Die KI hat sich das an einem Tag dreimal selbst nachgewiesen: Ein Prüfling hat nichts gemessen und trotzdem eine Zahl geliefert — und weil „nichts“ auf beiden Seiten gleich aussieht, wäre es beinahe durchgegangen. Einmal hätte eine Nachbildung sogar einen Fehler behauptet, den es gar nicht gibt; da war mein iPad die Instanz, die widersprochen hat.

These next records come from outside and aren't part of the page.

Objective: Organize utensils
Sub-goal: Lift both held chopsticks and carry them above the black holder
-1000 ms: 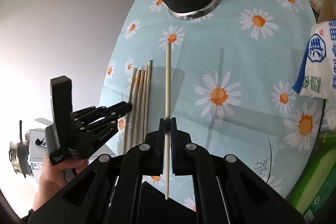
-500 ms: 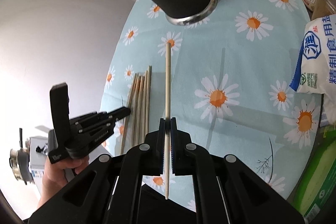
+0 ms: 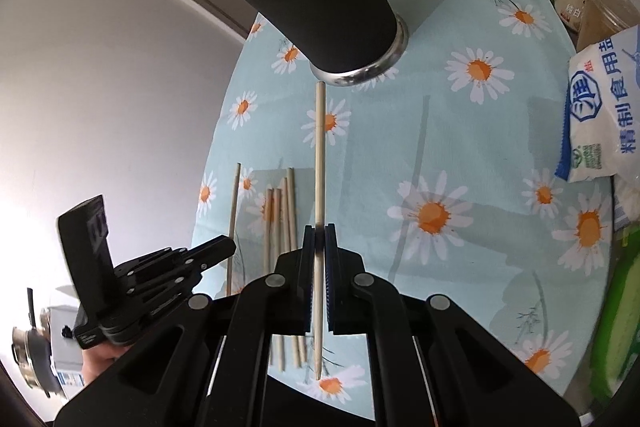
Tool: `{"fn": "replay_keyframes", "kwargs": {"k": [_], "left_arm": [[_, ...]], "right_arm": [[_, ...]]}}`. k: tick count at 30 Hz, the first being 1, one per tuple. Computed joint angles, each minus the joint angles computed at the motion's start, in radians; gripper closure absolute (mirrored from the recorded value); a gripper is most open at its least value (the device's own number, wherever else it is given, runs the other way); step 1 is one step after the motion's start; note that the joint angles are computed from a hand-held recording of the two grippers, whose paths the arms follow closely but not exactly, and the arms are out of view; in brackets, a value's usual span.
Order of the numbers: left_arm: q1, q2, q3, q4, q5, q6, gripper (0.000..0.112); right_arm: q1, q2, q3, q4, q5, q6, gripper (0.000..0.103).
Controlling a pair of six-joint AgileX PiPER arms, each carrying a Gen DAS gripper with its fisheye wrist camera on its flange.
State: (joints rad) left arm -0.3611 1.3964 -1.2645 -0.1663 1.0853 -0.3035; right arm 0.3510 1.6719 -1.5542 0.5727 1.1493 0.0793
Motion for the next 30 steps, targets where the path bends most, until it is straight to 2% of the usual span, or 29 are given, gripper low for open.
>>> {"fn": "replay_keyframes", "kwargs": {"k": [11, 15, 21, 23, 30], "left_arm": [[0.146, -0.006, -0.075, -0.183, 0.007, 0.275, 0.109], [0.204, -0.004, -0.083, -0.283, -0.017, 0.404, 0.109], [0.248, -0.005, -0.097, -0.395, -0.046, 0.519, 0.109], [0.251, -0.01, -0.105, -0.426, -0.07, 0.543, 0.109], [0.241, 0.039, -0.203, -0.463, -0.053, 0.557, 0.109]], "right_arm": [[0.097, -0.034, 0.029, -0.045, -0.16, 0.103, 0.097], [0.144, -0.035, 0.002, -0.128, -0.208, 0.171, 0.097], [0.157, -0.047, -0.016, -0.154, -0.251, 0.208, 0.097], [0.166, -0.043, -0.036, -0.181, -0.258, 0.203, 0.097], [0.181, -0.056, -0.068, -0.239, -0.297, 0.171, 0.097]]}}
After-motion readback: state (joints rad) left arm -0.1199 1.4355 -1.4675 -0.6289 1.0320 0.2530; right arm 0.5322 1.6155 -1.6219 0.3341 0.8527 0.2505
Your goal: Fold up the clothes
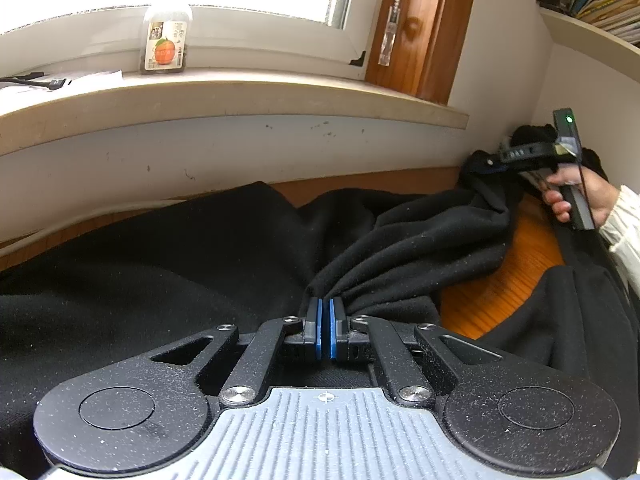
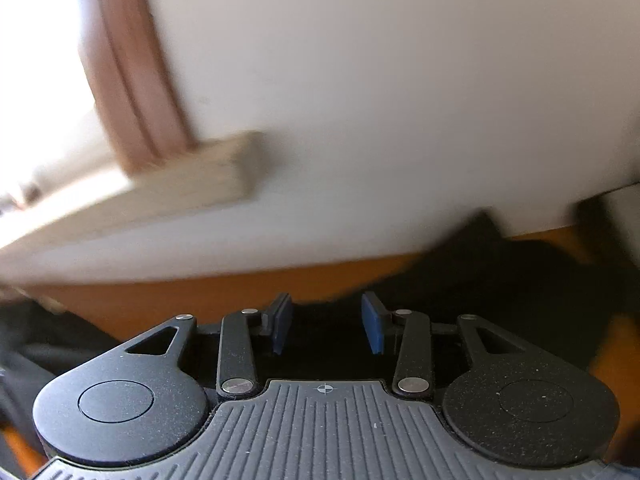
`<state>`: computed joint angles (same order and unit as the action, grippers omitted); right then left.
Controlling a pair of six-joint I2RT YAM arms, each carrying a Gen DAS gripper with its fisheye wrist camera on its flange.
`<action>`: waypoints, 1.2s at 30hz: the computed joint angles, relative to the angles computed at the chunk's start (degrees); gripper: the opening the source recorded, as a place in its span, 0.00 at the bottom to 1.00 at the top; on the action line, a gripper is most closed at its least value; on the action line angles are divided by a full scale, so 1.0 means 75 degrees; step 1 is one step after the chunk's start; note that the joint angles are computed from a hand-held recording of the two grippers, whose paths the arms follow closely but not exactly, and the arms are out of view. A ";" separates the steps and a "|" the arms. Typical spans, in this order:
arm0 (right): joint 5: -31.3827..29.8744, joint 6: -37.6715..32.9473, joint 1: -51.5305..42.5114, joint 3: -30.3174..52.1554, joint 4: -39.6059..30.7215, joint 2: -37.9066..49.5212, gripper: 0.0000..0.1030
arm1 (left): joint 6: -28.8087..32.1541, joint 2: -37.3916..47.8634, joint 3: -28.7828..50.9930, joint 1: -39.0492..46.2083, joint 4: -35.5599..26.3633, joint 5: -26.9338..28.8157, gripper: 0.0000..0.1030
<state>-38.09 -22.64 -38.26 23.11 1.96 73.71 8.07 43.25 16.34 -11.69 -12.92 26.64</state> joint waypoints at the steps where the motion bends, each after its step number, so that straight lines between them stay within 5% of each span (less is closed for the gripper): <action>1: 0.0038 -0.0204 -0.0088 -0.0034 -0.0047 0.0005 0.39 | -0.0004 -0.0002 -0.0005 -0.0001 0.0006 -0.0001 0.03; 10: 0.0462 -0.1495 -0.0278 -0.0633 0.0028 -0.0410 0.39 | -0.0146 -0.1004 -0.0081 -0.1084 -0.0266 -0.1197 0.06; 18: 0.0341 -0.1647 -0.0573 -0.0709 0.0132 -0.0361 0.39 | -0.0070 -0.0231 0.0378 -0.1855 -0.0115 -0.1667 0.40; 25: -0.0124 -0.2316 -0.1288 -0.0922 -0.0458 -0.0782 0.39 | -0.0536 0.0102 0.0545 -0.1635 0.0409 -0.1429 0.52; 28: -0.0204 -0.2297 -0.1350 -0.1061 -0.0261 -0.0775 0.39 | -0.0609 0.0553 0.0809 -0.1433 0.0382 -0.0975 0.52; 31: -0.0213 -0.2146 -0.1298 -0.1193 0.0045 -0.0733 0.39 | -0.0447 0.1242 0.1070 -0.1879 0.0360 -0.1404 0.46; 32: -0.0415 -0.2489 -0.1669 -0.1108 -0.0502 -0.0986 0.39 | -0.0384 0.1393 0.1100 -0.2011 0.0377 -0.1571 0.31; 33: -0.0484 -0.2639 -0.1811 -0.1104 -0.0744 -0.1132 0.39 | -0.0385 0.1321 0.1030 -0.2082 0.0414 -0.1681 0.04; 36: -0.0683 -0.3248 -0.2204 -0.1009 -0.1688 -0.1499 0.39 | -0.0494 0.0614 0.0676 -0.1782 0.0453 -0.1505 0.04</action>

Und achtmal — achtmal an einem Tag — hat ein Zähler den eigenen Erklärkommentar mitgezählt. Das ist fast lustig. Die Lehre daraus ist nicht „vorsichtiger kommentieren“, sondern: den Zähler über etwas legen, das ein Kommentar nie enthalten kann.

Ich glaube, das ist die eigentliche Arbeit an einer Software, die man alleine baut. Nicht die Fehler zu finden. Sondern herauszufinden, wo man systematisch nicht hinsieht — und dafür braucht man etwas, das anders hinsieht als man selbst.

Heute war das ein iPad, das vorliest.